Can you hear me?

Can you hear me love?
Your name just leapt
from my heart to my lips
There is no phone line here.
Can you hear me?
“I love you” breathed into the night.
Can you feel me?
My arms wrapped around you,
your head on my shoulder
My hand strokes your back;
warm whispers caress your ear.
Do you know me love?
Do you know that I am here?

feelin’ small

feelin’ kinda small today,
just a lost kid, on the edge of this porch.
I’d meant to ask her out here, to share a glass of tea,
to watch the sun circle down, around,
greet the stars and count them
‘til we ran out of toes.

Instead I sit here wondering, again
What’s wrong with me?
What makes me so unlikable, unworthy?

Now don’t I sound pathetic?
Time to get my focus back,
take my little girl by the hand,
and tell her it’s ok.

We’ve carved a life for ourselves,
this little girl and I.
We’ve found our strength and more,
the way to love ourselves.

She is Art

She is watercolor’s faint blush seeping into flesh
She is the bold stroke of charcoal that cannot be erased
She leaves bits of herself, like crumbs of pastel, a trail to home
She moves in oily colors, giving shape and texture to dreams
She is the keen-edged blade, carving out truth
She is a set of finger tips, reaching into the slip,
coaxing heart open and drawing up to ___

October 16, 2014

For a Birthday

Beneath the Surface
There’s a cove I’d like to visit.
She’s a ways off, but I get glimpses when the light’s just right
Gentle waves lapping against rock and sand, playfully inviting, unassuming
A place that’s kind and warm, an easy-go-lucky day on the water,
. . . a pleasant swimming hole
Cobalt flips to cerulean, lifts a layer away, deep amethyst blinks beneath the waves
That’s where my attention’s drawn, the hidden depths, the mystical treasures
What passions live just beyond the reach of sun’s glinting rays?
Subtle eruditions revealed only to the invited who are brave enough to dive.

October 14, 2014

When is it time for a story to be told?

Have you ever started a fire with a twirling stick? It’s slow. It’s hard work. You think that nothing is happening, and then you see a tiny wisp of smoke. You need to be very careful then, keep up the steady motions.

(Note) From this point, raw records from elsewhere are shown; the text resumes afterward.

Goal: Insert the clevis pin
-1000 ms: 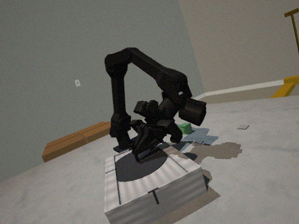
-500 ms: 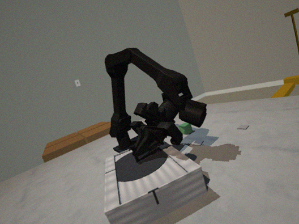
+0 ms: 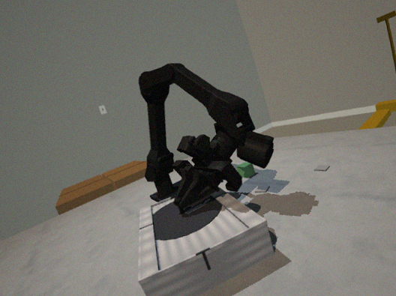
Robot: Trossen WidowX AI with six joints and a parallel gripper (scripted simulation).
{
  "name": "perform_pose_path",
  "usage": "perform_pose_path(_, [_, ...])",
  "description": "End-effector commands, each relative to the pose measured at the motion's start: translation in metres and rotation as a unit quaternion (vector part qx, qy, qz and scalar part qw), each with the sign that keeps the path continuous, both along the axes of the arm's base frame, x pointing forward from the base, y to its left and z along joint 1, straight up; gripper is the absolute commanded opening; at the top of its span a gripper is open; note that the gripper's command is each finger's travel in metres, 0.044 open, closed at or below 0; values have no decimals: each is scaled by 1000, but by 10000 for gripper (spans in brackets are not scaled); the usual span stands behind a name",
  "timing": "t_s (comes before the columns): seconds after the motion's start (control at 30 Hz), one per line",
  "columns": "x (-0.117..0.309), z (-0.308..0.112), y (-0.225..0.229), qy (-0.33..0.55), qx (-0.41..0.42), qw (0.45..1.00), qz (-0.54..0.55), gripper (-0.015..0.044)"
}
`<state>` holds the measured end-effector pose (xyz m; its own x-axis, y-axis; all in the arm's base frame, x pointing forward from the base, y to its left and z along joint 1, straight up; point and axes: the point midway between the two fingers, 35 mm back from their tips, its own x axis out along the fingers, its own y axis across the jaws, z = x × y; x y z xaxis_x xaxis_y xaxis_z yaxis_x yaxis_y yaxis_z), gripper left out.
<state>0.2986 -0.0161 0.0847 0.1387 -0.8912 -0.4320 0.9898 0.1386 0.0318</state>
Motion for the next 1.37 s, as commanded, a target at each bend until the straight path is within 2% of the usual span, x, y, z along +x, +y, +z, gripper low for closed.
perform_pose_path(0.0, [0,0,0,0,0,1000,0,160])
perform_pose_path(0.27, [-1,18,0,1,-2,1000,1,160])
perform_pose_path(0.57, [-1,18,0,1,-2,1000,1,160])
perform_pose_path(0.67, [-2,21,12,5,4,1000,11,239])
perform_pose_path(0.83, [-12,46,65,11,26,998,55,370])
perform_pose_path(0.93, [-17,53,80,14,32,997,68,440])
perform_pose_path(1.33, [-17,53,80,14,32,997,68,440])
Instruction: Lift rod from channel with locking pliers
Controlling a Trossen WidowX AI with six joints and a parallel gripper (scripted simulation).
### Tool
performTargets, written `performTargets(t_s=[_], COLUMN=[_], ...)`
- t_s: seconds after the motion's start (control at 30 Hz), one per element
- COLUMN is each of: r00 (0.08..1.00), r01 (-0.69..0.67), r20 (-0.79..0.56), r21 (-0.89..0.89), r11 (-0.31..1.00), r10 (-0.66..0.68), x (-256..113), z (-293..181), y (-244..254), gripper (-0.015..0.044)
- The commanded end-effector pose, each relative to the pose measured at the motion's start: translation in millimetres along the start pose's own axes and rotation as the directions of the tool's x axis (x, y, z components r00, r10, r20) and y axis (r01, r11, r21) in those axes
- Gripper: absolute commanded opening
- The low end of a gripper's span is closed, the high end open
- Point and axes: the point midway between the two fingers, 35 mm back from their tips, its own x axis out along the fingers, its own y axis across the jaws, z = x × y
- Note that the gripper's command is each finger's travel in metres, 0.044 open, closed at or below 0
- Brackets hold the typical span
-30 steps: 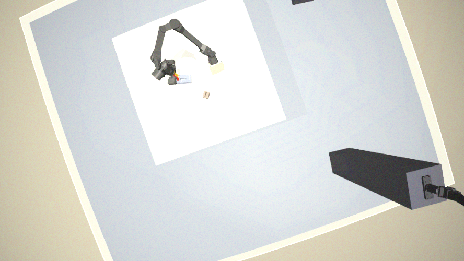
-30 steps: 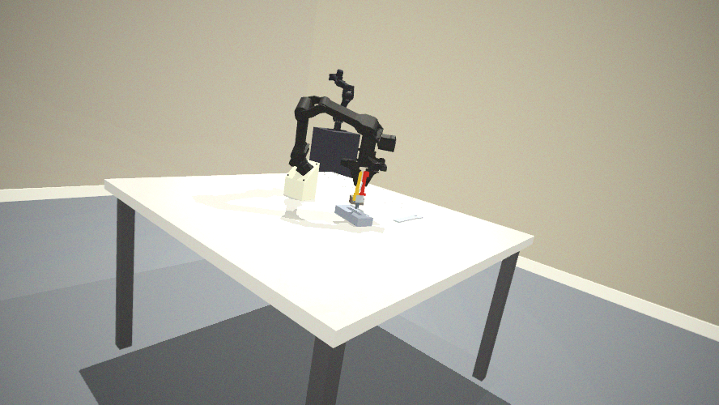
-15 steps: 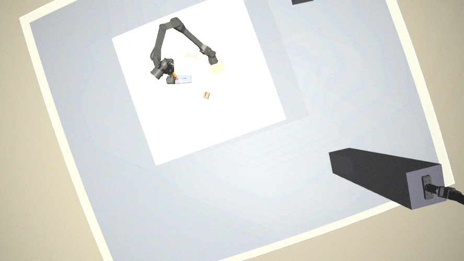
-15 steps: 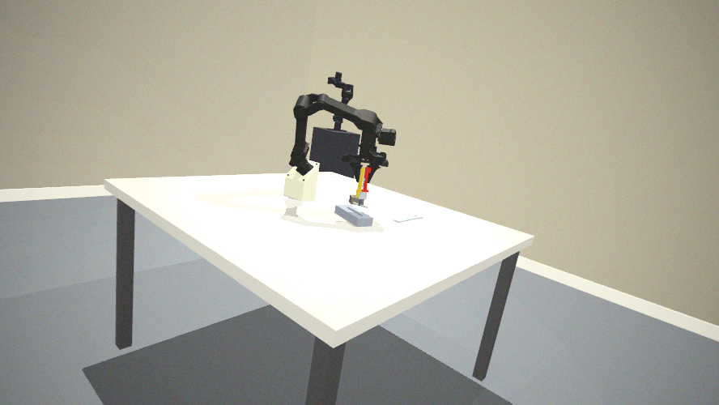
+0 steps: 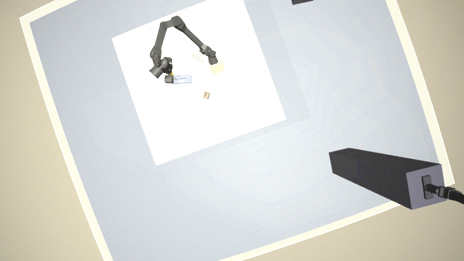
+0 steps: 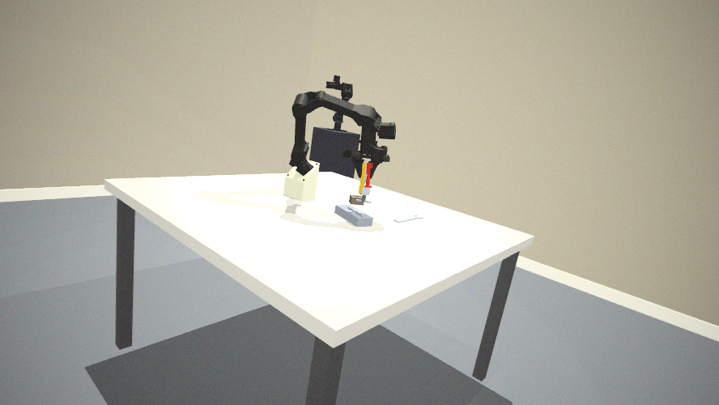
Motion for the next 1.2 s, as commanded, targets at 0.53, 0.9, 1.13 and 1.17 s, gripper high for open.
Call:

There’s a tiny wisp of smoke floating around inside. It started in my chest and my brain is beginning to catch on.

In Memory

I’m not one to hang on to sad anniversaries. It makes no sense to me to waste every season of the year mourning for one of the many loved ones I’ve lost. I know that each of them would rather I go on and embrace life. I can hear them tell me so. And yet this one . . . this one stays with me. And so I’ll open myself and let her come, give her the ear I should have then. Perhaps it’s not too late for wisdom to find its way. Have you a voice begging for your ear? Listen now. Don’t turn away. Open your heart; let their song permeate your soul. Better soon than late.

Inspired

I see only a little
in the years someone told us
would be easy and safe
life is unfair and unkind
still challenging still testing
haven’t we grown enough?

I see only a little
grief and worry
weariness penetrates
despite our resolve
We are strong women
are we not?

I see only a little
but feel something more
a love of beauty
open and moving
depth of feeling
you are my heroine.

Carry the Cure

Wounds so big
Where do we begin to close them?
Gaping open for millennia
Oozing poison, spreading infection
Is there any life blood left
to carry the cure?

So easy to let the grief bury us alive.

But eyes are watching, calling attention
Two young raccoons, a dog, the ravens
Look at the beautiful sunrise

Some of us must choose to be the blood
Carry the light, the love, the hope
Open ourselves to all of it
The gaping wound and the cure

Injustice

That’s the word that has been stewing in my head the past two weeks. Injustice shows up in politics and economics, in education and access to opportunities. It shows up in perceptions of genders and ages and what each can or should do. It shows up in families and between lovers. Basically, injustice rears its ugly head in every sort of human interaction. And it drives me insane. I want life to be fair. It isn’t. A bookmark, smudged and worn by the frequent strokes of my teenaged fingers, still chants its rhyme in the space between my ears.

“You fires belie the frailest frame. To set the world right is your aim.” Scorpio

Was it prophetic or did the chant make me as I am? Either way, the words are true.